Che i Daft Punk non fossero una semplice formazione dedita alla solita dance-music risultava già chiaro dalle prime note di "Homework", il loro esordio; la conferma arrivò con "Discovery", seconda prova che comprimeva le loro geniali intuizioni danzerecce in una godibilissima forma-canzone. E adesso, la prova del nove, la quadratura del cerchio: "Human After All" (nei negozi dal 14 marzo). Se "Homework" era daft-house e "Discovery" daft-pop, quest'ultimo lavoro rappresenta la loro visione del rock, visione assolutamente originale nello stile eppure completamente aderente nell'attitudine e nei contenuti alla classicità del genere: musica energetica, sanguigna, dall'appeal immediato. Proprio per questo il suono si fa più minimale e gli arrangiamenti più scarni rispetto a "Discovery", anche se si ritrovano ancora tracce di melodie che, come nel passato, strizzano l'occhio tanto alla disco made in Italy quanto ai riffoni e agli assoli più tamarri dell' hard-rock.
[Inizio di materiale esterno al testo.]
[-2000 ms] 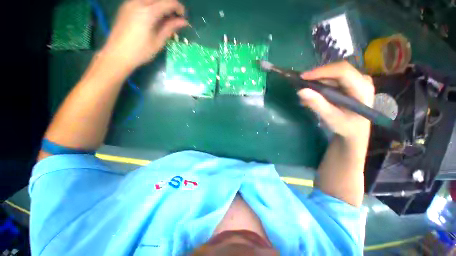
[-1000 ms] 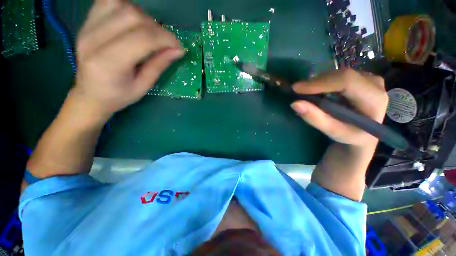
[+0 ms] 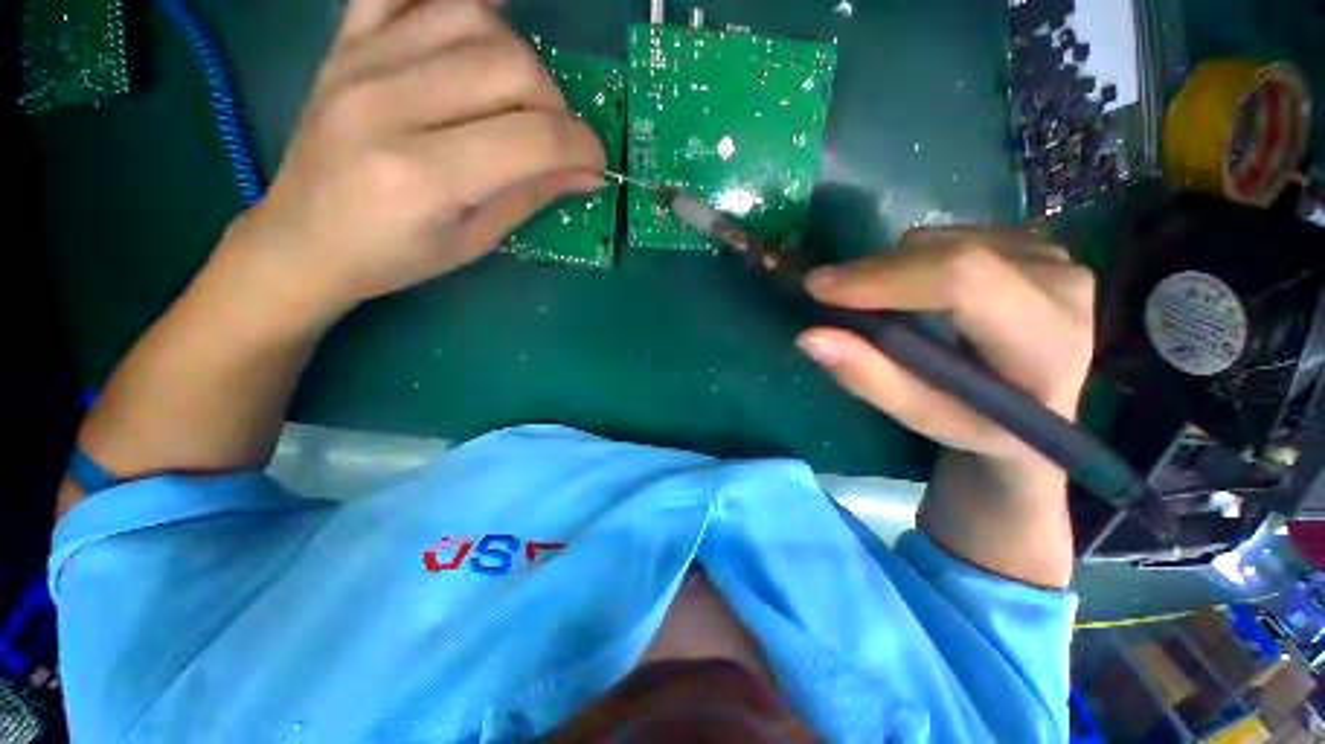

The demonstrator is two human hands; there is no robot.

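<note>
Two green circuit boards lie side by side on the mat. The right circuit board (image 3: 778, 109) shows nearly whole; my left hand (image 3: 436, 153) covers much of the left circuit board (image 3: 578, 233). My left hand pinches a thin silvery solder wire (image 3: 619, 176) that reaches the right board's left edge. My right hand (image 3: 959, 342) holds a black soldering iron (image 3: 1003, 407) like a pen. Its metal tip is at the lower left part of the right board, close to the wire's end. I cannot tell if tip and wire touch.
A clear tray (image 3: 1100, 95) of small black components stands at the upper right, beside a yellow tape roll (image 3: 1213, 128). A black fan housing (image 3: 1264, 269) is at the right. A loose green board (image 3: 73, 58) and a coiled blue cord (image 3: 215, 95) are at the upper left.
My left hand has moved right and down from the far side to the boards' seam. The iron's tip has moved to the right board's lower left. The view has shifted.
</note>
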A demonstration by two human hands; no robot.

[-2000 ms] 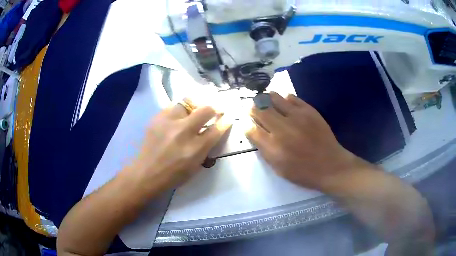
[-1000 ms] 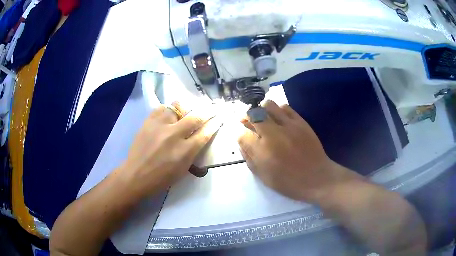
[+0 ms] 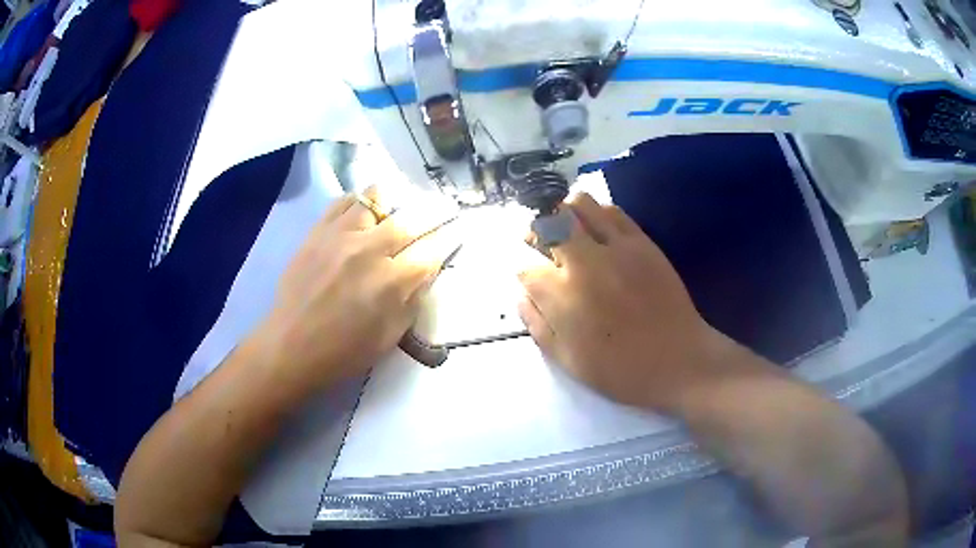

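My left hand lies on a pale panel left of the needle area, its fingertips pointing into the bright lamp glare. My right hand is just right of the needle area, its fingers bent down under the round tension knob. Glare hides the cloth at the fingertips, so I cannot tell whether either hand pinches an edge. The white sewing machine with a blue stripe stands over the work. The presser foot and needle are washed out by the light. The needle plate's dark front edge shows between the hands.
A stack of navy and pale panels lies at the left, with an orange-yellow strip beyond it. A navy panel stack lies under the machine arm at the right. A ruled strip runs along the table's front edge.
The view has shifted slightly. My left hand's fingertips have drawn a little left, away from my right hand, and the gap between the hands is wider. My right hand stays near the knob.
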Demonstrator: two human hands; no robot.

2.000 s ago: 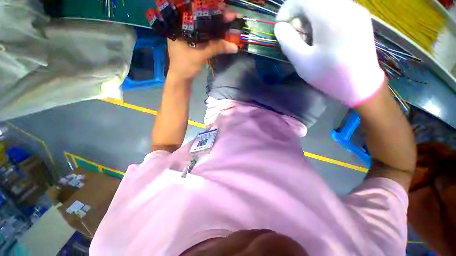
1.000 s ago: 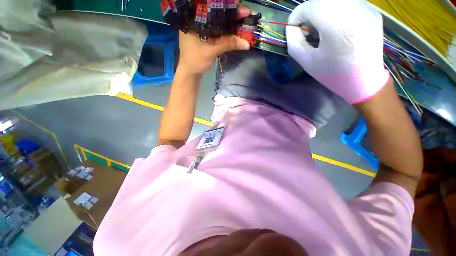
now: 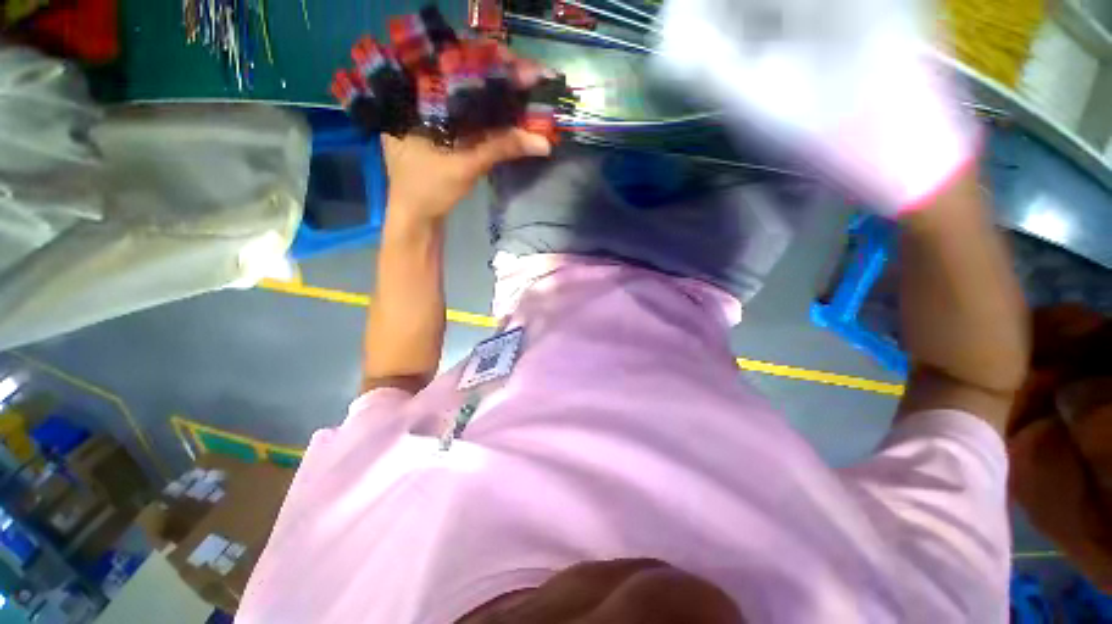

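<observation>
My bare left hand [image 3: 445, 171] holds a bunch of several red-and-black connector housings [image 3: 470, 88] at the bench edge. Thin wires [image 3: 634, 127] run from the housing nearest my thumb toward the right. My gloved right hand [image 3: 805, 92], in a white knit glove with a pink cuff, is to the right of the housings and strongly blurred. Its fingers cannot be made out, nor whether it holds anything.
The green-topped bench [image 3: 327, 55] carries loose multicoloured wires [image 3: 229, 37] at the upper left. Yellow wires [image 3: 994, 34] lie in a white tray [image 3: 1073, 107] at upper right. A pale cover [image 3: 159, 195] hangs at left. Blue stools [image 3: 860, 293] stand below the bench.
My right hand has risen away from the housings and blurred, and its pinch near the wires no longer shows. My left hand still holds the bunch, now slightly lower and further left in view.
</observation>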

Fondamentalmente il disco viaggia su due coordinate: pezzi pesanti e rumorosi con battuta house (ma anche senza) e/o rivisitazioni in chiave daft punk dell'universo techno in molte delle sue sfumature, dalla magnifica ingenuità degli immancabili Kraftwerk, attraversando le sperimentazioni di Richie Hawtin, fino a toccare moderne sponde chicagoane. Della prima categoria fanno parte la splendida title track, posta in apertura, una perfetta "My Sharona" electro con campionatori e vocoder al posto delle chitarre, "Robot Rock", che esaspera il discorso reiterando lo stesso riff dall'inizio alla fine e creando così l'ibrido ideale tra il significato del rock e il significante della dance, così come l'ossessiva e ultrapesante "Brainwasher", quasi metal e quasi trance, e la più classica, ma non per questo meno incisiva, "Television Rules The Nation", giro semplice su bassa battuta, infarcito di immondizia digitale.
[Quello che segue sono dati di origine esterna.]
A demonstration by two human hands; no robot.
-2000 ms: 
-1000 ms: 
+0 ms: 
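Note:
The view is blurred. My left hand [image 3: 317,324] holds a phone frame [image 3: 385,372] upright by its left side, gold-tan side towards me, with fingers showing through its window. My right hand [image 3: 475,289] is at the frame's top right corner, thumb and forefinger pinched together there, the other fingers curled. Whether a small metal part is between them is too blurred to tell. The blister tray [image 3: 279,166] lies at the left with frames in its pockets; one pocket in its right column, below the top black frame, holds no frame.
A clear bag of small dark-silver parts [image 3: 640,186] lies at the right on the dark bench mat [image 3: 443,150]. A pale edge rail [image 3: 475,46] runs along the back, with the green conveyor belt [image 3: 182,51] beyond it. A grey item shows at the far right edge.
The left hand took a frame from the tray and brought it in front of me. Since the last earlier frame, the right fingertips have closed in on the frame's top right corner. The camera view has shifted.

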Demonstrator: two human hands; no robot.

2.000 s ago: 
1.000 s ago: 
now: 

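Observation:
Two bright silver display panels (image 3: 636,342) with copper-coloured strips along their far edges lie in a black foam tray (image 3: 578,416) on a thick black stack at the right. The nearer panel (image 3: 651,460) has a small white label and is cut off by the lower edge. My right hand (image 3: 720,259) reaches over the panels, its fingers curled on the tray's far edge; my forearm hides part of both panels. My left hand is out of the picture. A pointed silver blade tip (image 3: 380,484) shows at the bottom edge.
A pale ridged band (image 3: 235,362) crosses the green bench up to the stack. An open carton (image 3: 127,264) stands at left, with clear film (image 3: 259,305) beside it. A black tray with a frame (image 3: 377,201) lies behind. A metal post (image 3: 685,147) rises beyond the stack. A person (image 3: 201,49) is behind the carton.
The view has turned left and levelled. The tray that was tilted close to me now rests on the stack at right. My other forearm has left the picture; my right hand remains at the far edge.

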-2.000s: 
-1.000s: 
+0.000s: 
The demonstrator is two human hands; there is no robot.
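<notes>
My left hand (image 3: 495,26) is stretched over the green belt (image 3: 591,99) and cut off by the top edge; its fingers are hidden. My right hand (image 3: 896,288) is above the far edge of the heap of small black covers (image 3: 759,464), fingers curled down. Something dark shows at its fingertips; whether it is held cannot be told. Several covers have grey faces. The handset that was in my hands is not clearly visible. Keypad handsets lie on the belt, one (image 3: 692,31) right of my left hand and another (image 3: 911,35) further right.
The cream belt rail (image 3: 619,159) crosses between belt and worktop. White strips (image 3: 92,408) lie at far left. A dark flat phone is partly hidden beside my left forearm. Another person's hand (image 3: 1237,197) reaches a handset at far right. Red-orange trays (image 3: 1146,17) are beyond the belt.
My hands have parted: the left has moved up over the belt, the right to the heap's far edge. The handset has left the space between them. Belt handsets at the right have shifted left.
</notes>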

Ancor più interessanti, forse, i restanti episodi dove prevale la ricerca, pezzi maturi che mostrano innanzitutto la sfrenata passione del duo francese per la techno tutta e una magistrale abilità nel fare propri i canoni del genere, fondendoli di volta in volta con influenze diverse. E' il caso, ad esempio, di "Make Love", uno dei due pezzi più pop dell'album, in cui chiarissimo è l'omaggio ai Kraftwerk, ma anche ai Neu!, "The Prime Time Of Your Life", che si basa quasi interamente su campioni vocali stravolti dal vocoder e messi in loop su un ritmo hard-blues, "Steam Machine", nella quale i più avvezzi al mondo techno riconosceranno immediatamente l'impronta sperimentale di un Plastikman, la straniante "Technologic", che sembra partorita dalle più brillanti menti della techno di Chicago fuse assieme, ma soprattutto la commuovente, epica, grandiosa (e per chi scrive la vetta dell'album in assoluto) "Emotion", posta in chiusura: tripudio pop di tastiere, ultrabassi, rumori e una sezione ritmica martellante e ossessiva.
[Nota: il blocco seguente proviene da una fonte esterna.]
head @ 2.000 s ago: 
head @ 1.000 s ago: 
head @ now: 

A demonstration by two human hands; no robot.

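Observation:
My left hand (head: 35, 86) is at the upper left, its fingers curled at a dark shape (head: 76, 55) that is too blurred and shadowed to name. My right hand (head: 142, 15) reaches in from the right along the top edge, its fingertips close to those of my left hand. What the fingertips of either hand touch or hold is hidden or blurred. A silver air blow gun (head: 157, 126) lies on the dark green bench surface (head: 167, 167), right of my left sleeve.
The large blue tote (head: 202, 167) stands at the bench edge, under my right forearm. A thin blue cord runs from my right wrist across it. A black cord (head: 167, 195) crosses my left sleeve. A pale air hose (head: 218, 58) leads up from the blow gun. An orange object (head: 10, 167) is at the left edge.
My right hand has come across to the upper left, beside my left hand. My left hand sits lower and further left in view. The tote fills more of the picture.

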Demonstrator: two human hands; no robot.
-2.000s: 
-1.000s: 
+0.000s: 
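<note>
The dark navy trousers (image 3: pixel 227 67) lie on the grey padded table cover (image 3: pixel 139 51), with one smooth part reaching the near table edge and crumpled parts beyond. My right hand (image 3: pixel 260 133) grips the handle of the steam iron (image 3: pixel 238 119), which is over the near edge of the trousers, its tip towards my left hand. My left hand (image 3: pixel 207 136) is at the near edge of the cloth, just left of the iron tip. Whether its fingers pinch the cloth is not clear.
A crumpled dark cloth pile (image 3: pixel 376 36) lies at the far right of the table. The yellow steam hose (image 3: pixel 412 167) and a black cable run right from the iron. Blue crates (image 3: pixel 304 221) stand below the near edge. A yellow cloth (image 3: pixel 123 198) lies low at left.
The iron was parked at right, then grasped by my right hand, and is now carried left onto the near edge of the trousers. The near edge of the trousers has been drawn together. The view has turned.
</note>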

I Daft Punk si riconfermano, insomma, una delle formazioni più originali in circolazione: capaci di stupire a ogni nuovo album senza il minimo segno di cedimento o di calo creativo e, soprattutto, riconoscibili in mezzo a mille, pur proseguendo il loro percorso cambiando spesso le carte in tavola. "Human After All" è in primis una ulteriore prova della loro grandezza, ma anche, e forse soprattutto, un disco che fa comprendere come la musica, di qualunque genere sia, possieda una "magia" di fondo capace di incantare e far vivere meglio noi umani (dopo tutto).